Zu prüfen bleibt freilich, ob nach dem wahren wirtschaftlichen Gehalt iSd § 4 Abs.2 AÜG iVm §§ 2 Abs.2 lit.e, 2 Abs.3 lit.c und 28 Abs.1 Z1 lit.a AuslBG von einer Überlassung ausgegangen werden kann. Dies ist bei richtig wertender Gesamtbetrachtung nicht der Fall: Der Begriff des wahren wirtschaftlichen Gehalts in § 4 Abs.2 AÜG soll Schein- und/oder Umgehungsgeschäften entgegenwirken. Von einer verdeckten Arbeitskräfteüberlassung, wie sie § 4 Abs.2 AÜG vor Augen hat, kann gegenständlich keine Rede sein. S ist selbst als Arbeitnehmer anzusprechen, der Freunde für den Rest einer von ihm übernommenen Arbeit einspringen ließ und sohin keineswegs gleichzuhalten mit einem aus der Überlassung von Arbeitskräften wirtschaftlichen Nutzen ziehenden Unternehmer.
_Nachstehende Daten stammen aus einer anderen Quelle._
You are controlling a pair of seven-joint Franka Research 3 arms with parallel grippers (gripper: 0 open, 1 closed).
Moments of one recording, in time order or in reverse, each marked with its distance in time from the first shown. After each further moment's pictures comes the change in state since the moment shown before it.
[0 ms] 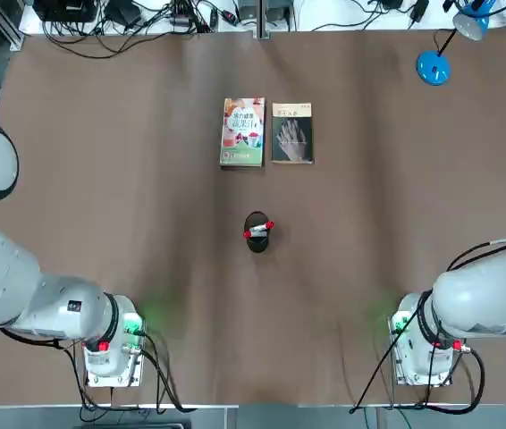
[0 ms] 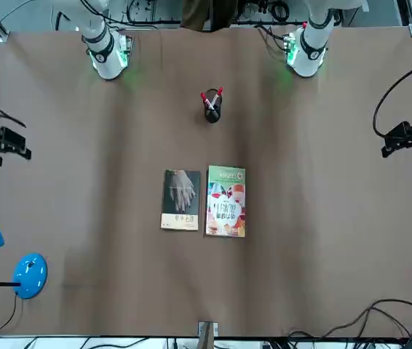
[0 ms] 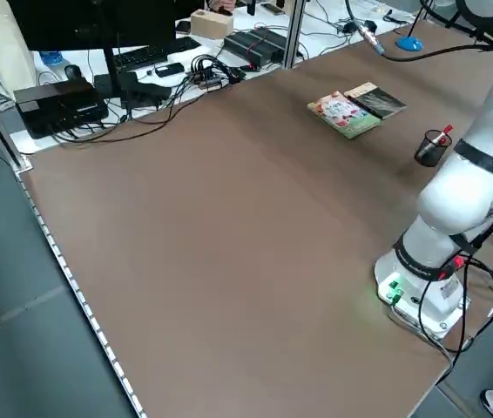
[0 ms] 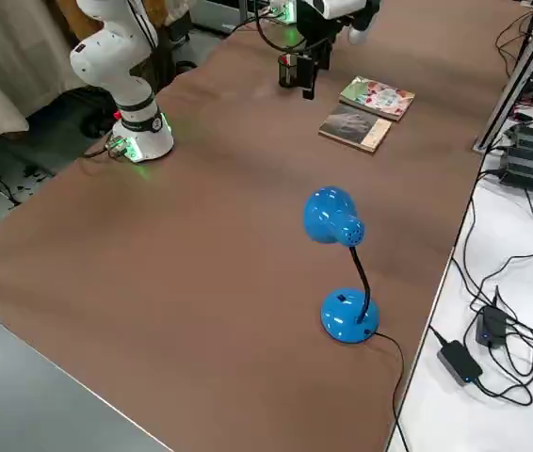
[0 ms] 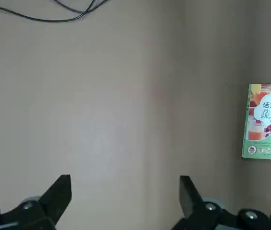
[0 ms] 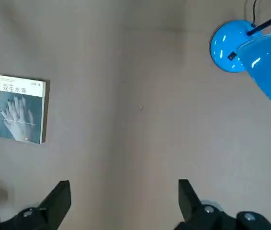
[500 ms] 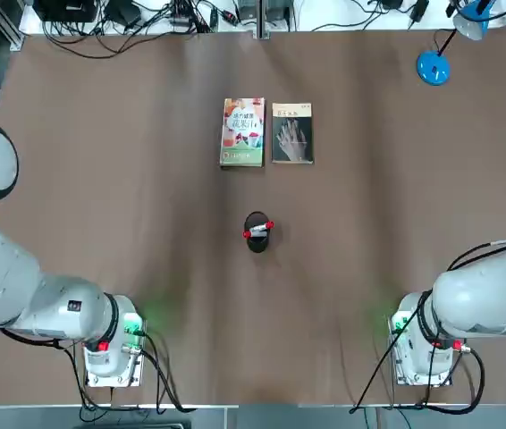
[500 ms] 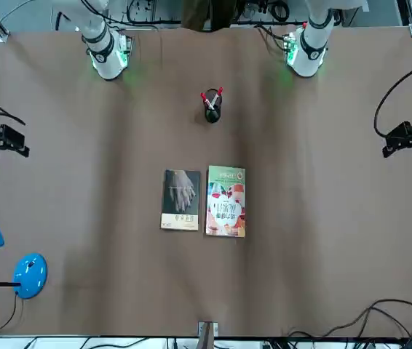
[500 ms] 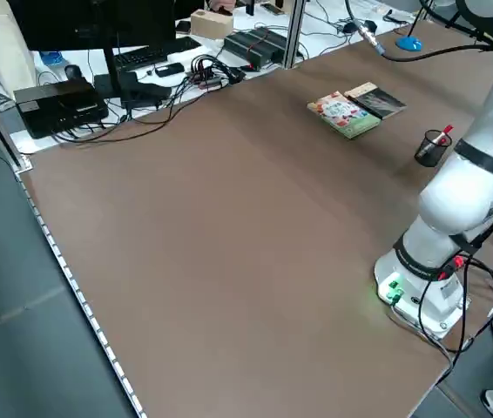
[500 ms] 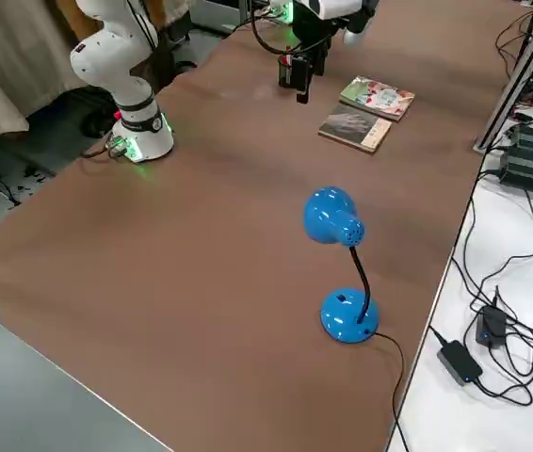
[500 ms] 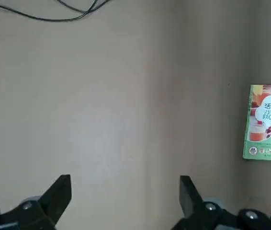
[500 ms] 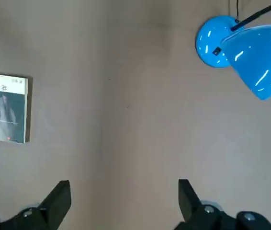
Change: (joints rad) left arm 0.008 0.000 0.001 0.000 0.000 0.000 0.001; right arm 0.000 -0.002 0.005 -0.020 -0.063 0.016 0.017
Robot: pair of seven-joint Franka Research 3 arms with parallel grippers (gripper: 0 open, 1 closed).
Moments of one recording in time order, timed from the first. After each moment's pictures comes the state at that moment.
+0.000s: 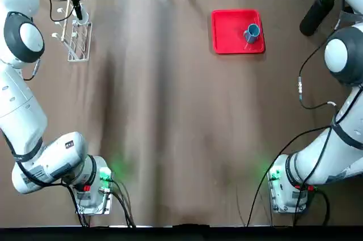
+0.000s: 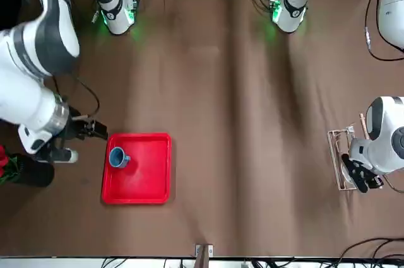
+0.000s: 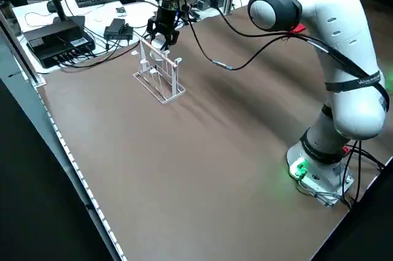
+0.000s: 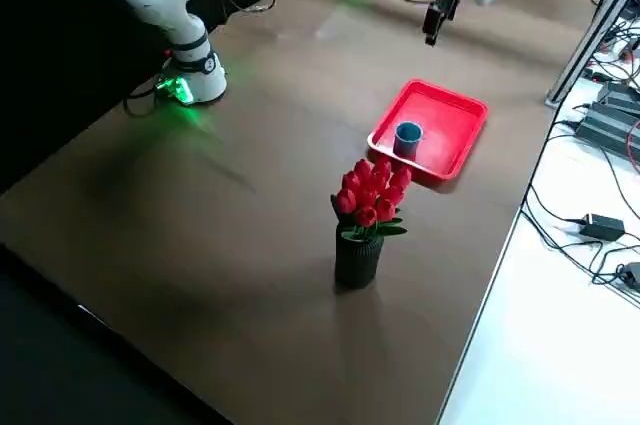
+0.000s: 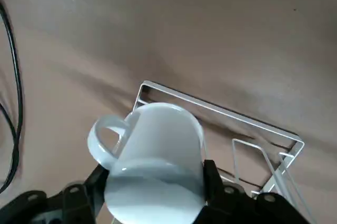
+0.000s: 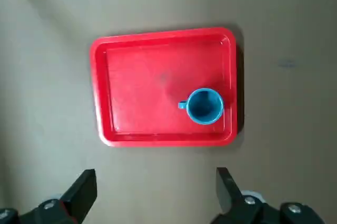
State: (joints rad) left arm 0.42 0.71 -0.40 -1.42 0.61 2.08 0.98; right arm 0.19 0.37 -0.03 -1.32 0.14 1.71 0.19
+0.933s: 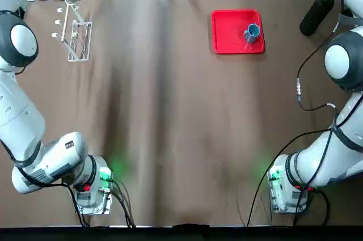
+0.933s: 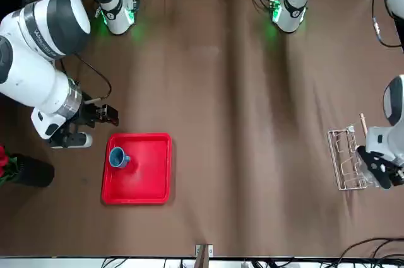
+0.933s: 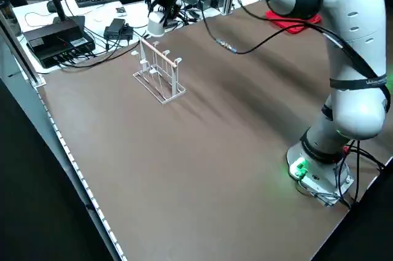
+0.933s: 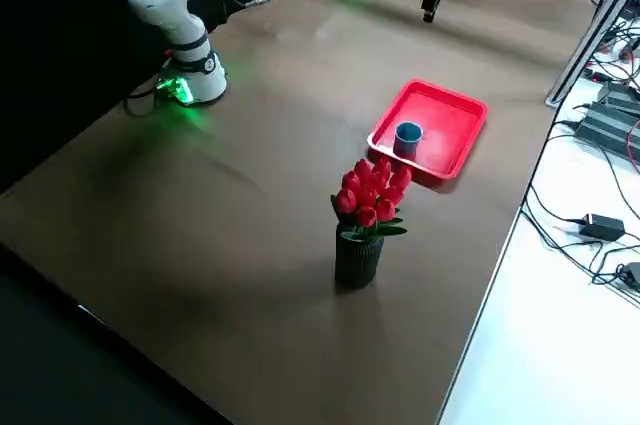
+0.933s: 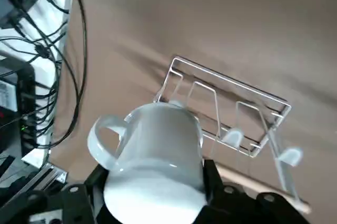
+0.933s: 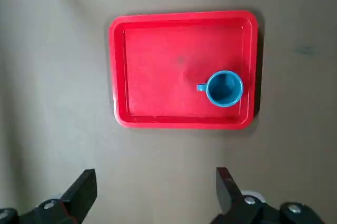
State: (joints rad) left arm 0.42 0.51 -0.44 -1.39 0.60 1.93 0.97; right arm 0.26 0.34 -0.02 -1.34 0.14 1.66 0.22
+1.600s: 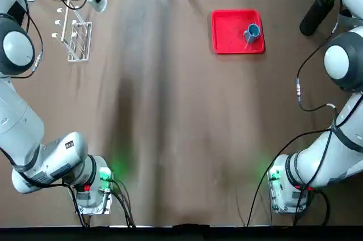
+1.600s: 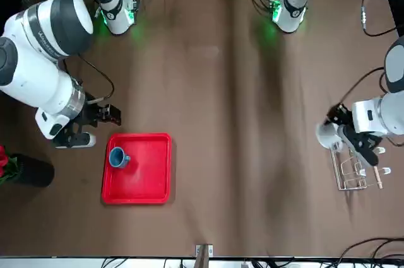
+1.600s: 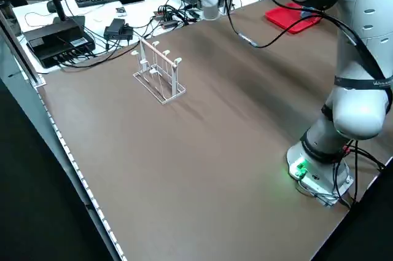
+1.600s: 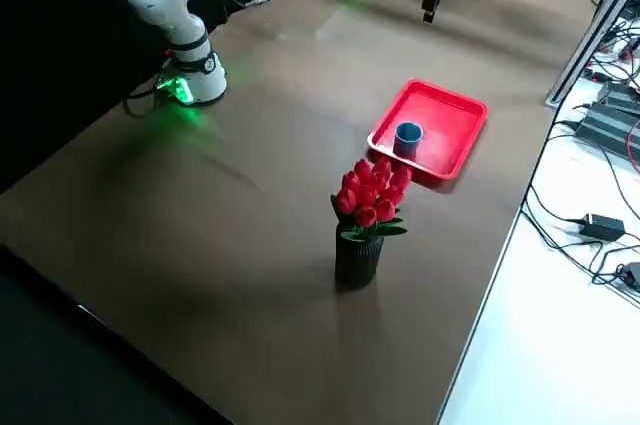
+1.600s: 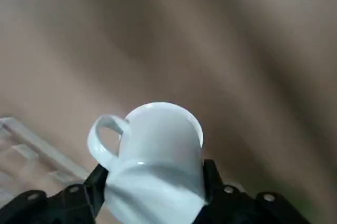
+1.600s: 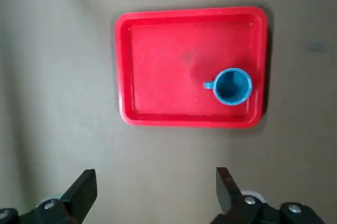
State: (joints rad) left arm 0.42 0.42 -0.55 -1.40 0.01 1.62 0.61; right arm 0.26 0.35 -0.02 -1.34 0.16 1.67 0.22
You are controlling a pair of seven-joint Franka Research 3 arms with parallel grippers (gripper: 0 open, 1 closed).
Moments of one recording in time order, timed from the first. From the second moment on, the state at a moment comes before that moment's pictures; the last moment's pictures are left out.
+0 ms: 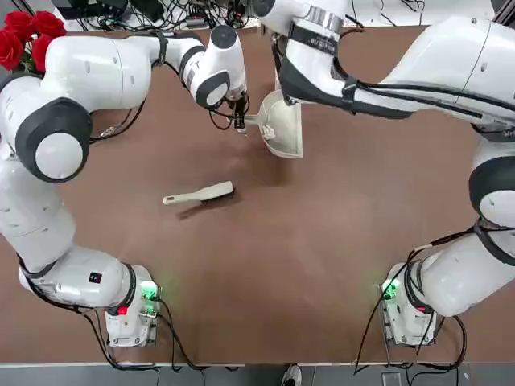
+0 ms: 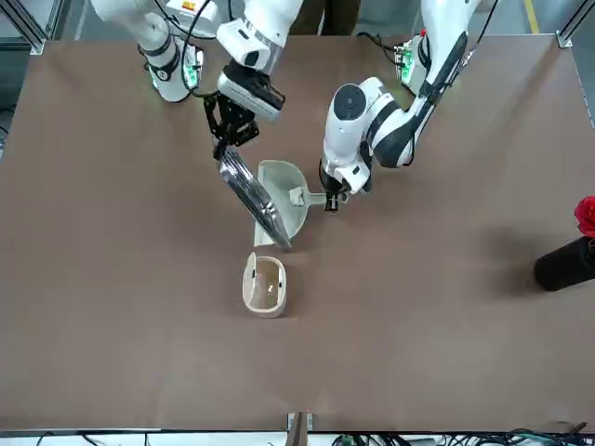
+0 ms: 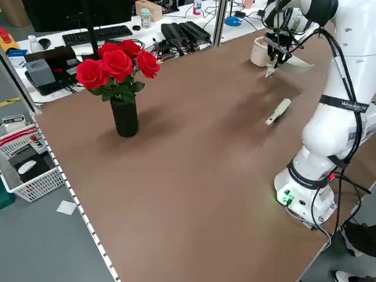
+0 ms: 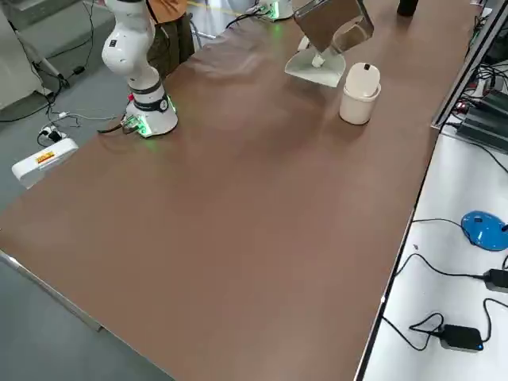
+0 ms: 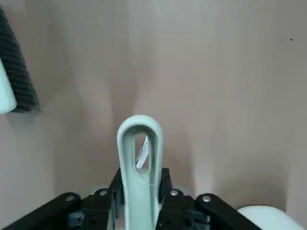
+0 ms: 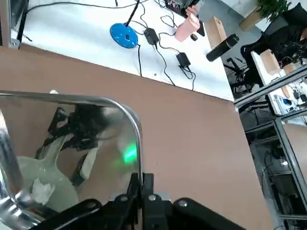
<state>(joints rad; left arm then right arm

Im Unterschied zum typischen Bild einer (verdeckten) Arbeitskräfteüberlassung nahm nur S, nicht auch der Bw, Einfluss auf die Erledigung der Arbeit durch die Ausländer. Weit hergeholt wäre es auch, die als Ausgleich für diesen Freundschaftsdienst der Ausländer gegenüber S gedachte Hilfe bei einem privaten Hausbau mit der Entlohnung überlassener Arbeitskräfte durch einen Überlasser gleichzusetzen. Wollte man all diesen Überlegungen zum Trotz, allein gestützt auf eine überzogene Auslegung des Begriffs des wahren wirtschaftlichen Gehalts dennoch von einer Überlassung ausgehen, so wäre dieser Begriff (im Hinblick auf das Gebot der Klarheit von Straftatbeständen) in verfassungswidriger Weise konturlos gemacht.

 

Aus diesen Gründen war spruchgemäß zu entscheiden.

 

 

 

Rechtsmittelbelehrung:

Gegen diesen Bescheid ist kein ordentliches Rechtsmittel zulässig.

 

 

Hinweis:

Gegen diesen Bescheid kann innerhalb von sechs Wochen ab seiner Zustellung eine Beschwerde an den Verfassungsgerichtshof und/oder an den Verwaltungsgerichtshof erhoben werden; diese muss - von gesetzlichen Ausnahmen abgesehen - jeweils von einem Rechtsanwalt unterschrieben sein. Für jede dieser Beschwerden ist eine Gebühr von 180 Euro zu entrichten.